El crimen organizado de esas grandes élites políticas y económicas acumulan riquezas, pero les van dañando la vida al ciudadano común, al que consideran desechable. Por eso les quitan derechos y poco a poco se va rompiendo la fibra social de los pueblos, porque todo se convierte en una mercancía. Las drogas, las armas, los niños, el medioambiente. La vida se reduce a una mercancía y quien cuestione ese orden es catalogado como subversivo. Todo esto es el capitalismo criminal. Pero yo no estoy diciendo que estoy en contra del capitalismo y que quiera el socialismo. Obvio que no, los ejemplos más cercanos de socialismo son igual o peor de corruptos. Yo estoy a favor del libre mercado y la libre empresa, pero el capitalismo criminal nos está matando.
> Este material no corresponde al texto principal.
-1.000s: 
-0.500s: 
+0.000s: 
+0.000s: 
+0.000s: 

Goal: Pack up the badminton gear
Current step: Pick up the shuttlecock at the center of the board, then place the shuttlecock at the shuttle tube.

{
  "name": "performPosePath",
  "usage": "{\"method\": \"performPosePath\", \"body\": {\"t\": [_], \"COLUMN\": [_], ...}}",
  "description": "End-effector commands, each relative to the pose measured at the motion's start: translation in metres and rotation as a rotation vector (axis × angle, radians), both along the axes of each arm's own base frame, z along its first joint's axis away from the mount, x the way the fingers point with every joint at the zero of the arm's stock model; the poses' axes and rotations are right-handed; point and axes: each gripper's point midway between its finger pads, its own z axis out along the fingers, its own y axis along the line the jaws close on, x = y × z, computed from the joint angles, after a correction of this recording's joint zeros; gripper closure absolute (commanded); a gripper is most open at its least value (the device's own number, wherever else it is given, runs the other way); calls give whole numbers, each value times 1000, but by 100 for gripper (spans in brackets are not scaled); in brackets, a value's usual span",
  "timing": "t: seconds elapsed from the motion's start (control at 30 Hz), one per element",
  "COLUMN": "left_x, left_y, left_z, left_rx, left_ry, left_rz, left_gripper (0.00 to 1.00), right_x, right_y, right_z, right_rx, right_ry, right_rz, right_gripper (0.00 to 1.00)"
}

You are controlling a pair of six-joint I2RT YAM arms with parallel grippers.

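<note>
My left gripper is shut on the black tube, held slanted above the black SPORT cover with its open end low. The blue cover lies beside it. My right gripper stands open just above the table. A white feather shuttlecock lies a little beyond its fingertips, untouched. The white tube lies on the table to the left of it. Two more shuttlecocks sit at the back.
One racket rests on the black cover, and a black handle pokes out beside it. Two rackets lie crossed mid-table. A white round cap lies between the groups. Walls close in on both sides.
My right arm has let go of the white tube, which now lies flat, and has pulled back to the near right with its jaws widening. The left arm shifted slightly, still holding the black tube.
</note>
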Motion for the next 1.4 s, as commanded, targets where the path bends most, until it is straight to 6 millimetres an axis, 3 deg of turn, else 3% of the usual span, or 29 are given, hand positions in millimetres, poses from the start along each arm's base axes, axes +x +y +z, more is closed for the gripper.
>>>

¿Cómo es que tienes a una mujer sin preparación, ganándose $7,000 porque es la esposa de un inepto que dirigió Corrección? Y una piensa en tanta gente con maestría y hasta doctorado trabajando en un 'fast food' a $7.25 la hora, o de guardia de seguridad, o sin trabajo. Ese es el capitalismo criminal y corrupto.

Mientras el tipo del punto compre una motora, el Jetski, o el BMW, y el comerciante y Hacienda miren para el otro lado y no cuestionen de dónde salió el dinero, no habría incentivo para el negocio del narcotráfico. Aquí saben quiénes son pero no les meten mano a esos comercios que auspician el narcotráfico. Mientras no se ataje el capitalismo criminal y sus raíces, esto no va a parar.

*La autora es relacionista profesional y mantiene el blog En Blanco y Negro con Sandra.